Section 5, Article XIII above, has to do with the creation of new indebtedness or liability. The provision for funding an existing indebtedness is found in section 8, Article XII, where the entire subject is referred to the legislature. While it is true that by issuing and selling these bonds to take up the warrants, no new indebtedness will be incurred, it is equally true that when *370the bonds are sold and the money received, the transaction has amounted to nothing more nor less than borrowing money from the purchaser of the bonds. (Commonwealth v. Select and Common Council of Pittsburg, 34 Pa. 496; The Legal Tender Case, 110 U. S. 421, 28 L. Ed. 204, 4 Sup. Ct. Rep. 122; Scipio v. Wright, 101 U. S. 665, 25 L. Ed. 1037.) This is the sense in which the term “borrowing money” is used throughout our Codes. Indeed, a county cannot borrow money in any other manner than by issuing its bonds or other evidence of indebtedness, and in our opinion it was to prevent just such a transaction as the one contemplated by respondent that section 2933 was enacted. Whether the legislation is wise or otherwise is not a matter of our concern. Section 5, Article XIII, has to do only with the creation of new indebtedness, while section 2933 relates to borrowing money, whether the money borrowed is to be used to refund existing indebtedness or for any other purpose mentioned in the Title of which that section forms a part.
If the commissioners were permitted to complete the issue and sale of these bonds, they would borrow $100,000 on the credit of the county without the consent of the electors and without having submitted the question of a loan to a vote of the electors, and all in violation of the express prohibition of section 2933.

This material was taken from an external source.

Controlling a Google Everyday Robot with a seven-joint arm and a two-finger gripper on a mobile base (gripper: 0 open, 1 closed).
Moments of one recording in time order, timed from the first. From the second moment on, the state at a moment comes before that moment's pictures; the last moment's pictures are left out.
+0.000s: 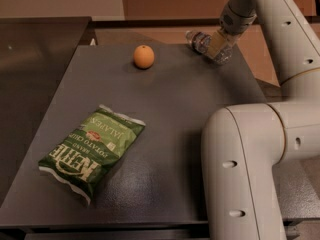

Appellant also invokes the provisions of Chapter 141, Laws of 1915, but in view of the conclusion already reached, we deem it unnecessary to consider that Act. Under the facts agreed upon, the plaintiff is entitled to the relief sought.
The judgment is reversed and the cause is remanded, with directions to enter a decree in favor of the plaintiff.
Reversed and remanded.
Mr. Chief Justice Brantly and Mr. Justice Sanner concur.